I was at our local YMCA this morning, dragging myself out of the pool after an hour of water aerobics (don't be too impressed - I'm a member of the Silver Splash class where the lady closest to me in age graduated from high school with Calvin Coolidge) and one lady said, as she slipped on her flip-flops and picked up her towel and swim cap, "I'm going camping with my son and daughter-in-law and grandkids this weekend, so I'm going home to take a shower."
We all made that "ahhhhhh!!!" noise associated with grannies getting to spend time with the grandkids and she continued, "I just feel like I never really get my best shower here, and since we're going to be gone until Sunday evening and I won't get a bath or a shower until then, I want to make it a good one."
"You won't get to take a shower until Sunday evening?" another lady asked dubiously. "You must be camping rough."
"Yes, with a tent and everything," said camping lady, "but it's worth it to be able to spend time with the kids!"
My heart sank down to my bare toes. Honestly, I managed to find one of the few men in this area who, due to experiences in the Army with camping outdoors during the winter, refuses to camp, fish, hike or shoot animals with gun or arrow, thus extracting myself from the possibility of close association with the great outdoors. I have brought Meelyn and Aisling up to fervently believe that Nature is best viewed through windows, behind which we can enjoy either the central air conditioning or the central heating, whichever is appropriate.
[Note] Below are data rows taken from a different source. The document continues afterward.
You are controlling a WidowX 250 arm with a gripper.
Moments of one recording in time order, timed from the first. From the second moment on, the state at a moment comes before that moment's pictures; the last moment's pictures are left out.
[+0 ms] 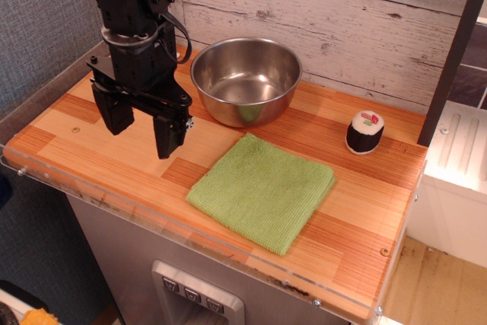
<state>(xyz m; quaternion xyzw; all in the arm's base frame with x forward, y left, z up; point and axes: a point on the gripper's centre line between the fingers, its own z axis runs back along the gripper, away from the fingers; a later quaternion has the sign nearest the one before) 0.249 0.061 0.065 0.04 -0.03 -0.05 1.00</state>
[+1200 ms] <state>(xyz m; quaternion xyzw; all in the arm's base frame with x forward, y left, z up) 0.261 -0.027 0.045 0.02 -0.06 -0.06 1.00</state>
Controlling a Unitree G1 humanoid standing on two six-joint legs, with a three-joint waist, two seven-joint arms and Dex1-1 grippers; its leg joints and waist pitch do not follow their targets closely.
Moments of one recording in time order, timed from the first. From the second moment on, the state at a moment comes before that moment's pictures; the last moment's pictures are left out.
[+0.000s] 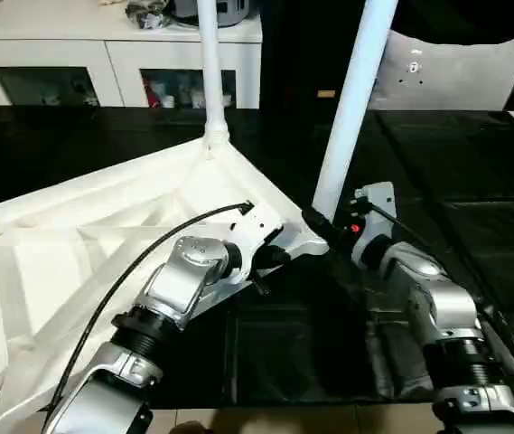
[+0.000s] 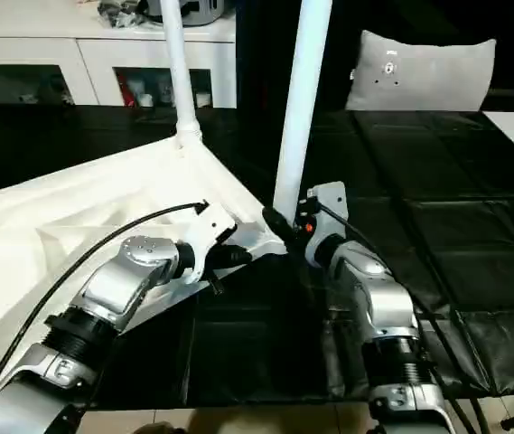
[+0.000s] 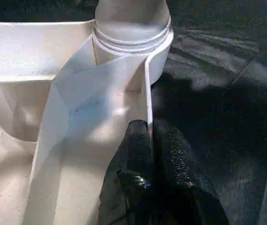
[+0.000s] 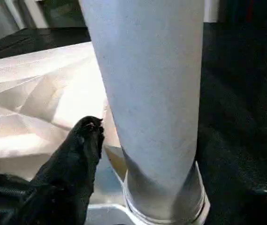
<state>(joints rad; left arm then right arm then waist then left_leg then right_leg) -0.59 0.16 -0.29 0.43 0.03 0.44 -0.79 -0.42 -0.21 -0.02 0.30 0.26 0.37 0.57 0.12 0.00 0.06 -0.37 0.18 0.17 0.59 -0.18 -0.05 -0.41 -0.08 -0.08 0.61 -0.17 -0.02</state>
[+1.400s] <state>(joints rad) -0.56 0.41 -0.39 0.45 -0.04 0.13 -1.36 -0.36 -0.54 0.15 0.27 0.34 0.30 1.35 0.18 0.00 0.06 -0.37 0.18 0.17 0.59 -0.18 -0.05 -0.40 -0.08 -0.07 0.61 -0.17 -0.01</state>
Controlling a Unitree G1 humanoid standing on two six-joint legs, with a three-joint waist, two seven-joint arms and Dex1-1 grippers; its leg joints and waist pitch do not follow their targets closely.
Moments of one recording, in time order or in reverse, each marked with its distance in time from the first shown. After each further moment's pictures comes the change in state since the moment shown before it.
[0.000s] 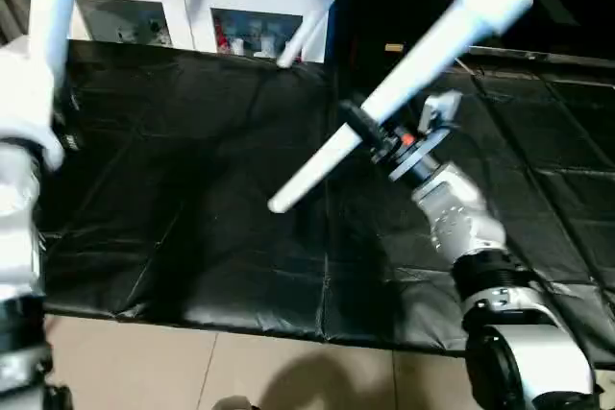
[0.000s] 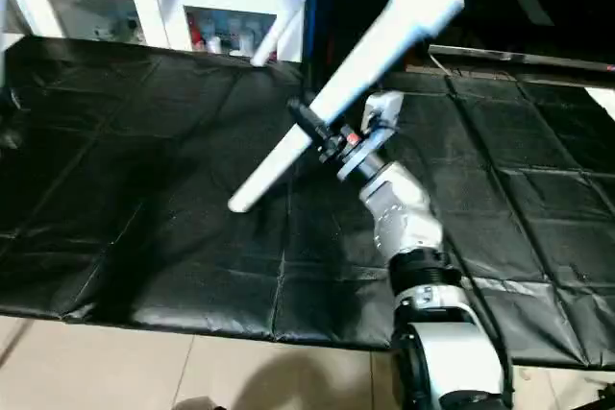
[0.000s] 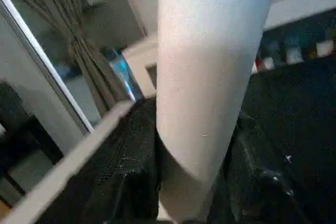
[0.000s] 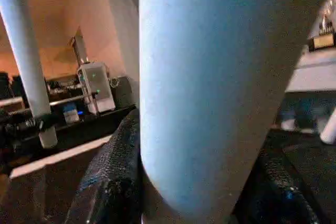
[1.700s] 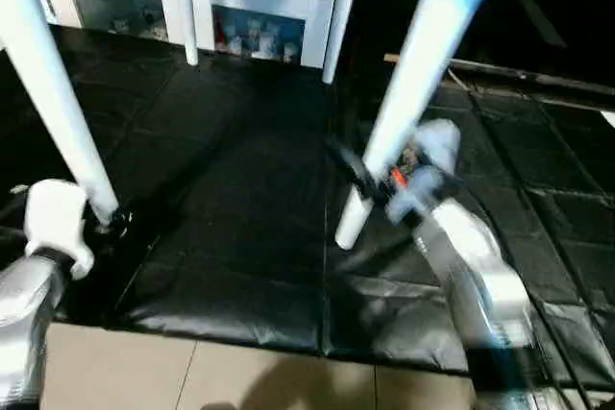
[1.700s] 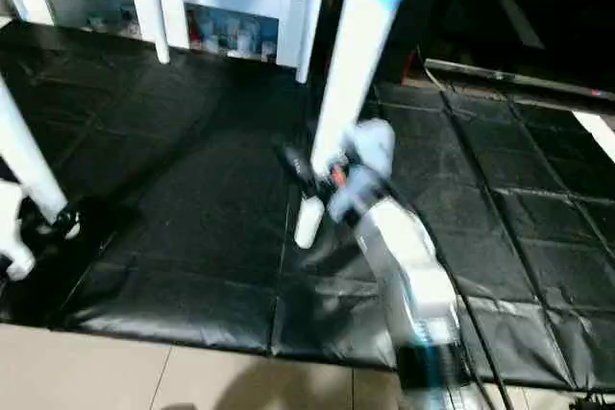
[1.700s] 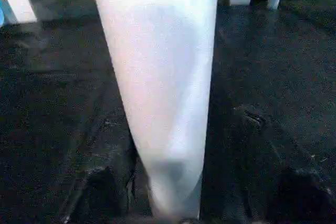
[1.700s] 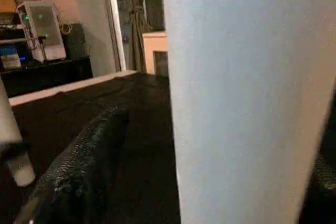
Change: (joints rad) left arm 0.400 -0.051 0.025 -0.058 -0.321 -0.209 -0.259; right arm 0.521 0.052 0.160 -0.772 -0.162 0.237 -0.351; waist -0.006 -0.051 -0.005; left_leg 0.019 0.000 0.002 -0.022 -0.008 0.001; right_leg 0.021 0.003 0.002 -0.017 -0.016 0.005
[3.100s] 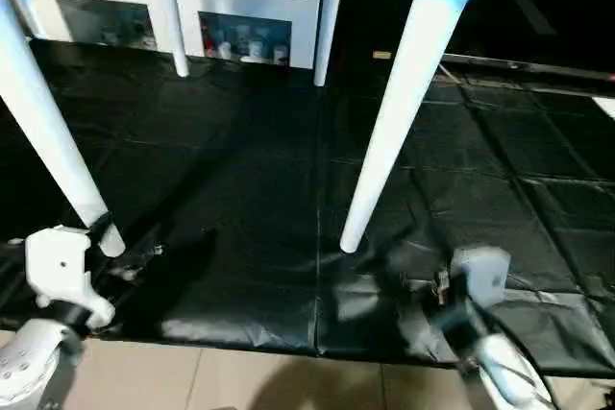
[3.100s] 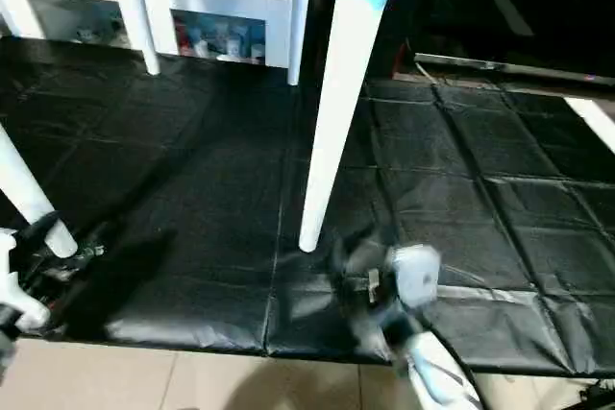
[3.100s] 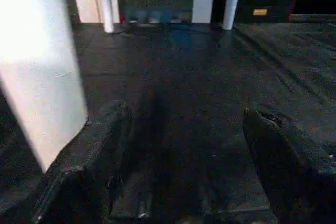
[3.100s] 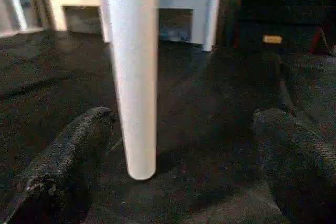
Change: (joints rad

But I'd never really considered until that moment that someday, they meet men who actually want to go outside and stay there, and those men may influence my sweet girls into thinking that spending all weekend out in this terrible 90 degree summer heat and sweltering in an airless tent and cooking on a teeny little Coleman stove (or worse yet, a campfire) and going showerless for days on end is a fun way to bond.
And they may drag my innocent grandchildren into that mess.
And! I, as a doting grandma, might have to GO WITH THEM and live in outdoorsy squalor in order to prove my devotion.
As I drove home from the YMCA, I pondered whether or not I actually love anyone in this world enough to voluntarily spend the weekend in a tent, unbathed. I don't think I do. I will pack them up the most awesome picnic basket ever, and even tuck in some citronella candles and an Aim-n-Flame. I will stand on my front porch to wave goodbye and shout, "I love you! Have a great time! See you on Sunday!"
But I don't think I can actually go along. Unless maybe my husband and I can somehow obtain one of them camper-truck things like in the picture above. It looks like that vehicle is big enough to at least have a sink where I can splash my face, brush my teeth and take a sponge bath. I could probably do that for a weekend, for the sake of my daughters and grandchildren.
But I'm telling you, I already don't like those sons-in-law.